Instructions for the task →
Keep the images out while you set down the data exactly.

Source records
◇ ◇ ◇
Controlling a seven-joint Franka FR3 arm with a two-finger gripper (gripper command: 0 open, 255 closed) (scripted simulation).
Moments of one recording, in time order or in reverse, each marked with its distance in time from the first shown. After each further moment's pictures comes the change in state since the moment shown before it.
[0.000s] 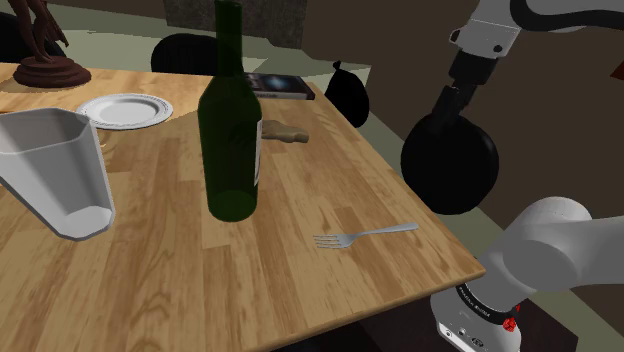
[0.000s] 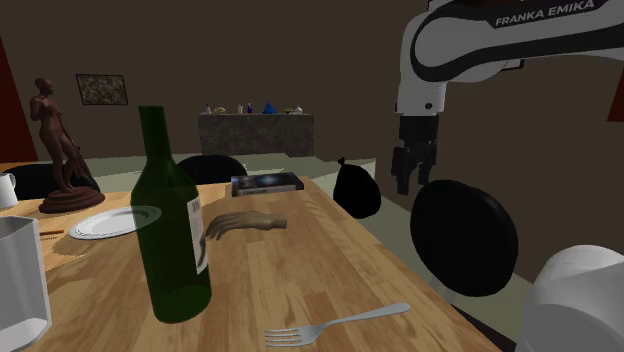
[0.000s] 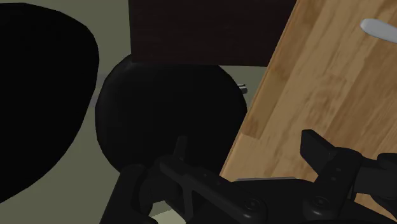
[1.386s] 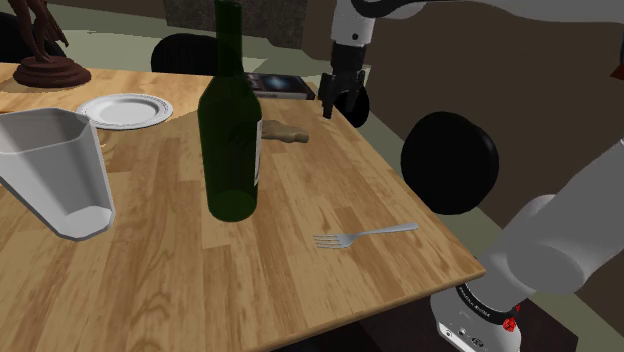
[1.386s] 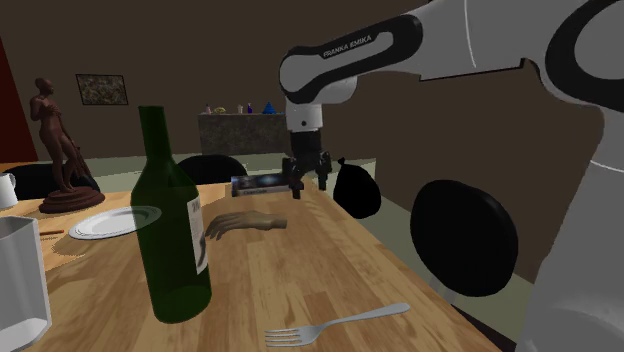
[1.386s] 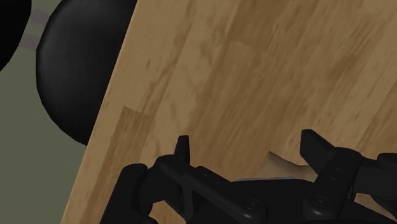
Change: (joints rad) arm 0.087 0.740 0.171 0.529 0.070 0.128 0.187
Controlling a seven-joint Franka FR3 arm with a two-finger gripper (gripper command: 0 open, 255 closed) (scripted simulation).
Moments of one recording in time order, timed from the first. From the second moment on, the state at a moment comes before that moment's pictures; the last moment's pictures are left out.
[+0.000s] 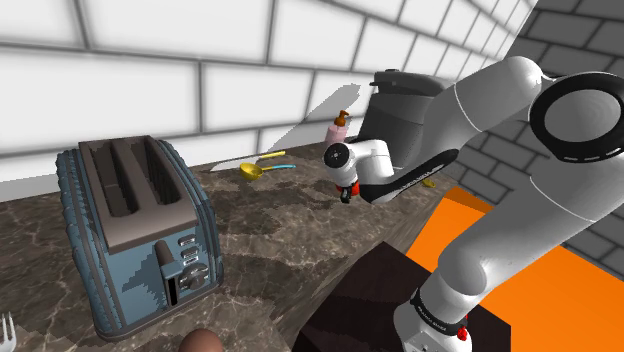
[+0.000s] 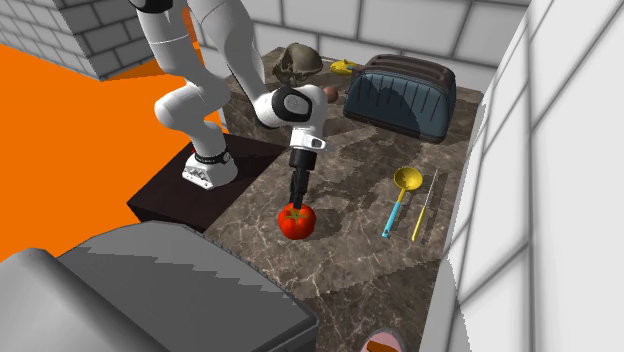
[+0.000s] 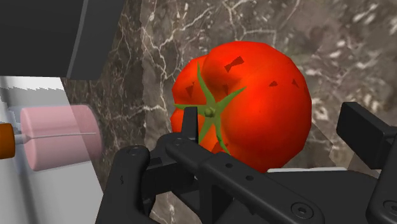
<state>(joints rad) -0.33 -0.14 0.22 -2.63 -1.19 2.26 0.35</state>
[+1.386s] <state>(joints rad) -0.32 -0.23 0.21 -2.63 -1.11 2.24 0.23</state>
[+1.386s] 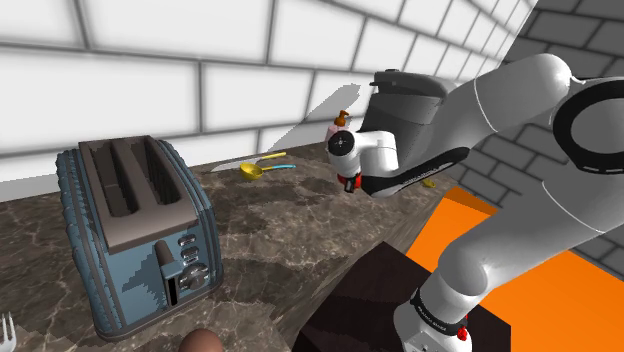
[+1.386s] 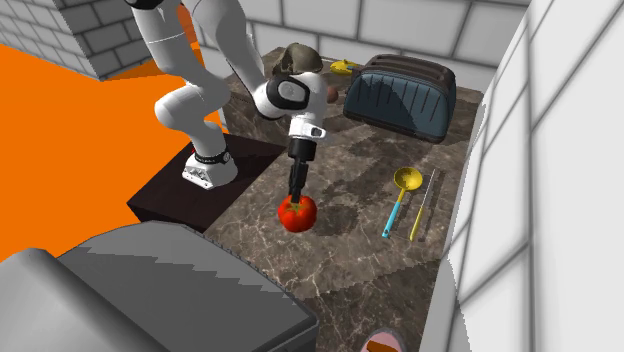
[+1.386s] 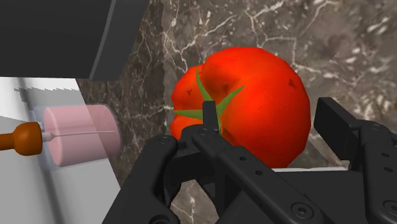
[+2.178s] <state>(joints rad) -0.29 -0.36 0.20 -2.59 -0.98 2.16 0.05</state>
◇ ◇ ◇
Solved exercise →
Controlling a seven-joint Franka FR3 arm with a two-finger gripper (gripper command: 0 open, 255 closed) (scripted simulation).
Moments of one recording, in time order or in reverse, each marked with its distance in time from the first shown. After each further moment's pictures comes the change in state since the moment shown before it.
[0.000s] 
[0.000s] 
[0.000s] 
[1.386s] 
[1.386s] 
[1.386s] 
Change: (joints rad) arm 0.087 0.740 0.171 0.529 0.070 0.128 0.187
Controlling a seven-joint Franka FR3 arm with a two-finger gripper (gripper command: 0 open, 255 closed) (scripted simulation).
Moments of one recording in time order, timed from the first. From the second moment on, the state at a moment comes before that moment's pictures; the last moment's pictures are left out.
[+0.000s] 
[+0.000s] 
[+0.000s] 
<state>(joints rad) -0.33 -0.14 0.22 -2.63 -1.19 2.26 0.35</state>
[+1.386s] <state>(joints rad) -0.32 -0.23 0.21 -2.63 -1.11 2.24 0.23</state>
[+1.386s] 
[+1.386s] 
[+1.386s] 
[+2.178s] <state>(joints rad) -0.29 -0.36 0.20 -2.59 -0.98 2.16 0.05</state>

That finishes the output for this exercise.